Robotisation ? De plus en plus d'entreprises redécouvrent la valeur de la main d'oeuvre humaine

02/04/2018 05:51

© EPA

Dans les usines, de très nombreux ouvriers ont maintenant été remplacés par des robots, ce qui a permis d’améliorer la productivité, la sécurité, et d’accélérer les cadences de travail. Mais une nouvelle tendance a commencé à émerger : certains constructeurs automobiles et d’autres industriels ont commencé à remplacer des robots par… des humains. En effet, ces derniers sont plus flexibles.

Or, les consommateurs sont de plus en plus habitués (et demandeurs) à disposer d’une gamme de choix plus vaste. Cela est particulièrement vrai dans le secteur du luxe. En conséquence, les entreprises doivent faire preuve d’une plus grande flexibilité, une qualité absente chez les robots. La capacité humaine à penser de façon critique et à modifier son comportement en fonction des circonstances est particulièrement utile lorsqu’il s’agit de s’adapter à une grande variété de caractéristiques produit. Pour faire court, contrairement aux robots, les humains peuvent personnaliser un article. La capacité des robots à répéter à l’infini des tâches identiques, qui a mené à leur généralisation, pose problème lorsqu’il faut personnaliser un produit.

Mercedes-Benz : "assurer son avenir en employant plus de gens"
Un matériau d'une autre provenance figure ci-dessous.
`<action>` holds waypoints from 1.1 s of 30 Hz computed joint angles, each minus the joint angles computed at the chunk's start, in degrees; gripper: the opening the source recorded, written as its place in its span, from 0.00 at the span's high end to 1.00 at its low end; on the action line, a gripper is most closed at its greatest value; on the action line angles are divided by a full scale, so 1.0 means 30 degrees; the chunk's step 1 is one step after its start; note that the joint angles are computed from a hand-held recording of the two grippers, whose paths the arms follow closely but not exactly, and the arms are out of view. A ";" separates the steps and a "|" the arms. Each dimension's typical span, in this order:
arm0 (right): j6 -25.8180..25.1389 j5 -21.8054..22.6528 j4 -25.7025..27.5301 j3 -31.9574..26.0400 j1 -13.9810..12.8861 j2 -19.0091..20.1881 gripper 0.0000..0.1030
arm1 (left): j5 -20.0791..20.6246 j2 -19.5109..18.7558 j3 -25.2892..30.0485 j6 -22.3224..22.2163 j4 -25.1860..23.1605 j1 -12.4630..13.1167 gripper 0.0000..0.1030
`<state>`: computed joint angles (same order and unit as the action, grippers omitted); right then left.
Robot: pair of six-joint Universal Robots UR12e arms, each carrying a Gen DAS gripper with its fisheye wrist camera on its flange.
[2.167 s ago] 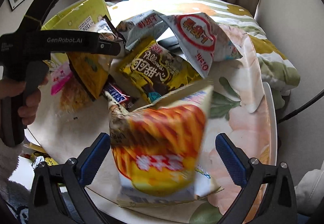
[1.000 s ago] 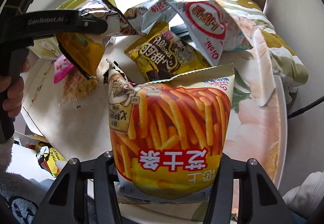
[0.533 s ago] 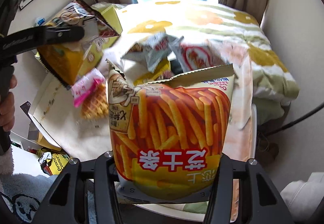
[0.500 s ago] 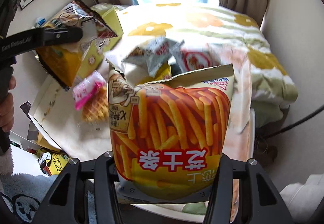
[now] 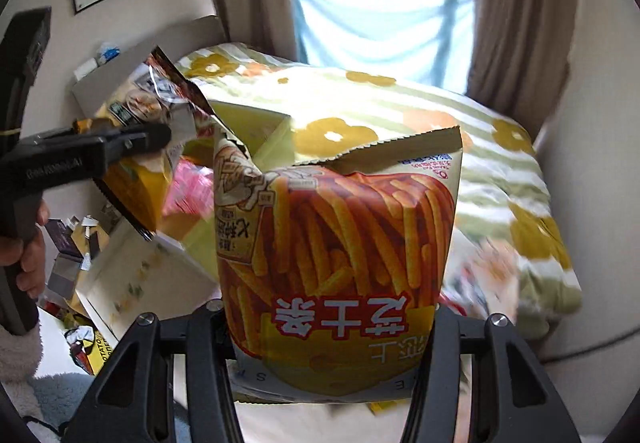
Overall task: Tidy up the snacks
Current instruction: 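Carry both bags over the yellow box and open both tools to drop them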
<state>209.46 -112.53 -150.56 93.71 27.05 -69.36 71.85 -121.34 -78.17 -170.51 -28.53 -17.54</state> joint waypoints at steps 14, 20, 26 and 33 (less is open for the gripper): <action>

De grandes entreprises industrielles telles que Mercedes Benz l’ont bien compris. Désormais, elles ont commencé à remplacer les robots par des opérateurs humains. La berline Mercedes Class-S est proposée avec toute une gamme d'options qui permettent de la personnaliser et les robots n’ont pas la flexibilité et la dextérité nécessaires pour s'y adapter.

C’est pourquoi Mercedes a inversé la tendance actuelle vers plus de robotisation, en faisant revenir des hommes sur les chaînes de montage. « Les robots ne peuvent pas gérer le degré d’individualisation et les nombreuses variations que nous avons aujourd’hui. Nous économisons de l’argent et assurons notre avenir en employant plus de gens », déclarait récemment Markus Schaefer, directeur de production du constructeur automobile allemand dans Bloomberg.

Avec une équipe de travailleurs qualifiés, Mercedes peut changer une ligne de production en un weekend au lieu des semaines nécessaires pour reprogrammer les robots et changer les modèles d’assemblage.

Des entreprises plus productives

De façon remarquable, les entreprises qui ont le plus investi dans l’automatisation sont désormais les plus susceptibles de figurer parmi les moins productives, loin derrière celles qui ont adopté une stratégie plus équilibrée entre la main-d’œuvre humaine et les robots. En général, ces dernières ont davantage réduit leurs coûts de production et amélioré leur efficacité.

Le cas de Mercedes n’est pas un cas isolé, et d’autres constructeurs (dont Toyota) et entreprises reviennent à la main-d’œuvre humaine. Très souvent, elles le font en la combinant avec de nouveaux robots, plus petits, et de nouvelles technologies, comme la réalité augmentée, pour optimiser les qualités de ces dernières, et des humains. Dans ce contexte, la réalité augmentée, qui apporte un guidage interactif et adaptatif sur les tâches à effectuer, est très prometteuse. Des firmes comme Boeing et Coca-Cola l’ont déjà adopté.

Il est probable que dans les années à venir, les firmes seront de plus en plus nombreuses à reconnaître la valeur de la flexibilité humaine. Mais il ne faut pas se leurrer : elles n’abandonneront pas les robots pour autant.